# Bessere Antenne für Netzwerkkarte



## hihacker (29. Juni 2010)

Hallo,

ich hab eine D-Link DWA-547 W-LANNetzwerkkarte. Der Empfang ist an dem aktuellen Standort leider nicht so gut( manchmal nur 2 Mbit/sec.) Hab mir überlegt ob ich vielleicht eine bessere Antenne oder eine mit Kabel kaufen soll, aber stellt sich dann die Frage was für eine.
Ach ja die Gegenstelle iste eine Fritz!Box 7270


----------



## Bratkartoffel (30. Juni 2010)

Guten Morgen,

habe bei mir folgende Antenne stehen und bin sehr zufrieden damit: Klick.
Weiß jetzt aber nicht, ob die auch mit IEEE802.11-n funktioniert oder ob der Anschluss bei dir passt. Sollte vom Anschluss her aber kein Problem sein.

Gruß
BK


----------



## bejay (30. Juni 2010)

Hallo,
kannste auch selber bauen oder deine eigene Antenne verbessern  da gibst im Netz hunderte von Anleitungen.
Gruss
bejay


----------



## chmee (30. Juni 2010)

http://www.techwriter.de/thema/wlan-rei.htm - Hier sind quasi alle Möglichkeiten beschrieben. 

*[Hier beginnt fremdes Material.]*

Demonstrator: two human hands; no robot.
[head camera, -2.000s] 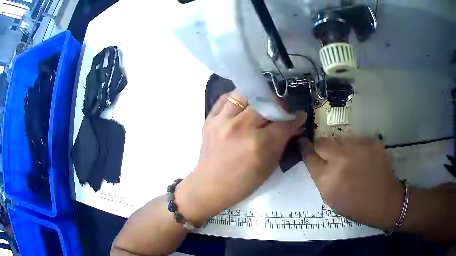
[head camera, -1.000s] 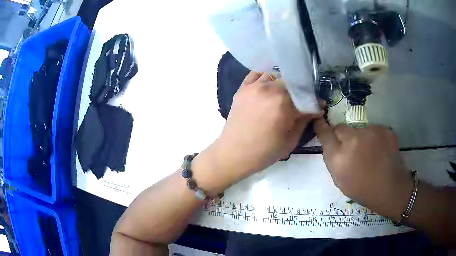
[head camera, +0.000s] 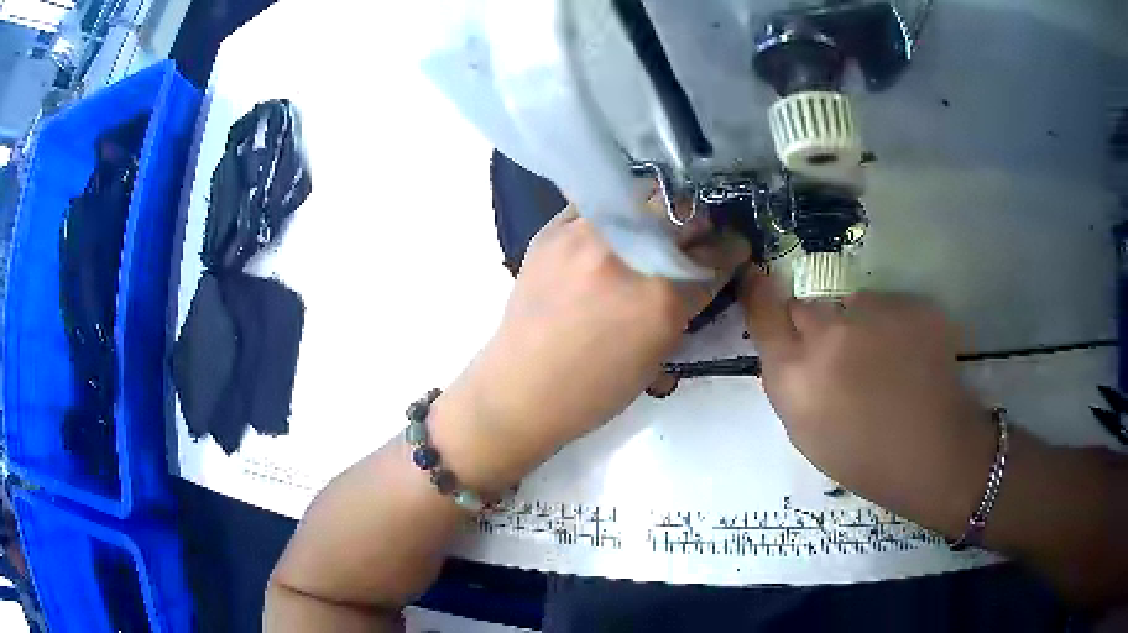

Zur eigentlichen Frage : Ich hab nie eine weitere Antenne kaufen müssen, somit leider auch keinen Tip für Dich.

mfg chmee


----------



## port29 (30. Juni 2010)

Also generell würde ich dir tatsächllich raten, dir eine bessere Antenne zu besorgen. Allerdings solltest du da doch etwas aufpassen. Denn je leiser du bist, desto mehr kannst du hören. Bedeutet:

Ich würde eine 8dbi Antenne nehmen und die Sendeleistung der Karte soweit wie möglich runterschrauben. Wenn der Router außerdem zwei Antennen besitzt, dann würde ich eine der Antennen auch durch eine 8dbi ersetzen und dem Router / AP sagen, dass dass er über diese Antenne nur empfangen soll.


----------



## hihacker (30. Juni 2010)

Router und Karte verfügen jeweils über 3 Antennen.
Das mit den Tutorials werd ich mir mal anschauen und vlt ausprobieren.


----------